▶ PROBLEM STATEMENT
Reproduce the listing exactly, with no pictures in your copy.

[Opening GIVEN MATERIAL section]

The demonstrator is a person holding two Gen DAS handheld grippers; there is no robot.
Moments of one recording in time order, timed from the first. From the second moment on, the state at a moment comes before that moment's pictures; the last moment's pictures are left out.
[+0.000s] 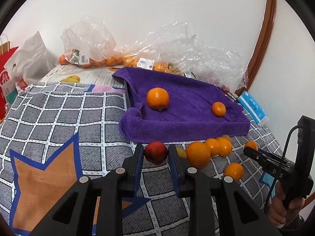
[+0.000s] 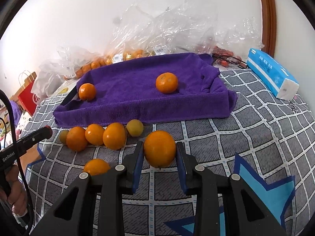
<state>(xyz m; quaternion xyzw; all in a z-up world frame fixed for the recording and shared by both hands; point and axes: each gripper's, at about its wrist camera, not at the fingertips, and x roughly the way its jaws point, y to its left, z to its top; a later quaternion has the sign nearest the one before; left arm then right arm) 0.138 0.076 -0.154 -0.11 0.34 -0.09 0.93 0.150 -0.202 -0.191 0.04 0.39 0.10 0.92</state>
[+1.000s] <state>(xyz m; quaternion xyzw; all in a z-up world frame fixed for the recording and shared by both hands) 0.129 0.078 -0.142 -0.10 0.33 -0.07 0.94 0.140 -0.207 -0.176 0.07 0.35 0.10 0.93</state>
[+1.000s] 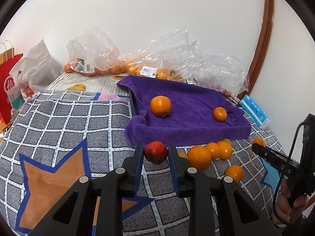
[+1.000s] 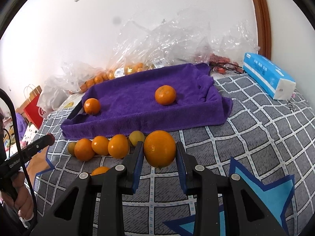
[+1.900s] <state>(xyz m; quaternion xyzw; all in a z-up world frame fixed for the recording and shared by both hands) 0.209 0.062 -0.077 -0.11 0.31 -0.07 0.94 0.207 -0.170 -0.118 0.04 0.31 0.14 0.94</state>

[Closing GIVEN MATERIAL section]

▶ COMPLETED EXERCISE
The demonstrator is a person holding two Gen DAS handheld grippers; there is no robot.
Moments of one recording in time order, timed from the first. From the second moment on, the state at a moment comes before that moment's pictures; the last moment's pictures are left out.
[+0.000s] 
[+0.000s] 
<state>(xyz m; quaternion xyzw; all in a z-up world frame fixed for the recording and shared by both hands; point and axes: each gripper's, at about its wrist camera, not at the fingertips, and x roughly the way its jaws point, y to its left, z to its top; a later quaternion has the sign nearest the one before; left arm then right arm) 0.138 0.076 -0.154 -0.11 0.34 -0.09 0.93 0.150 -0.202 -0.191 0.04 0.39 0.10 0.92</state>
[+1.000s] <state>(xyz m; quaternion xyzw; all in a z-up world frame fixed for the recording and shared by both hands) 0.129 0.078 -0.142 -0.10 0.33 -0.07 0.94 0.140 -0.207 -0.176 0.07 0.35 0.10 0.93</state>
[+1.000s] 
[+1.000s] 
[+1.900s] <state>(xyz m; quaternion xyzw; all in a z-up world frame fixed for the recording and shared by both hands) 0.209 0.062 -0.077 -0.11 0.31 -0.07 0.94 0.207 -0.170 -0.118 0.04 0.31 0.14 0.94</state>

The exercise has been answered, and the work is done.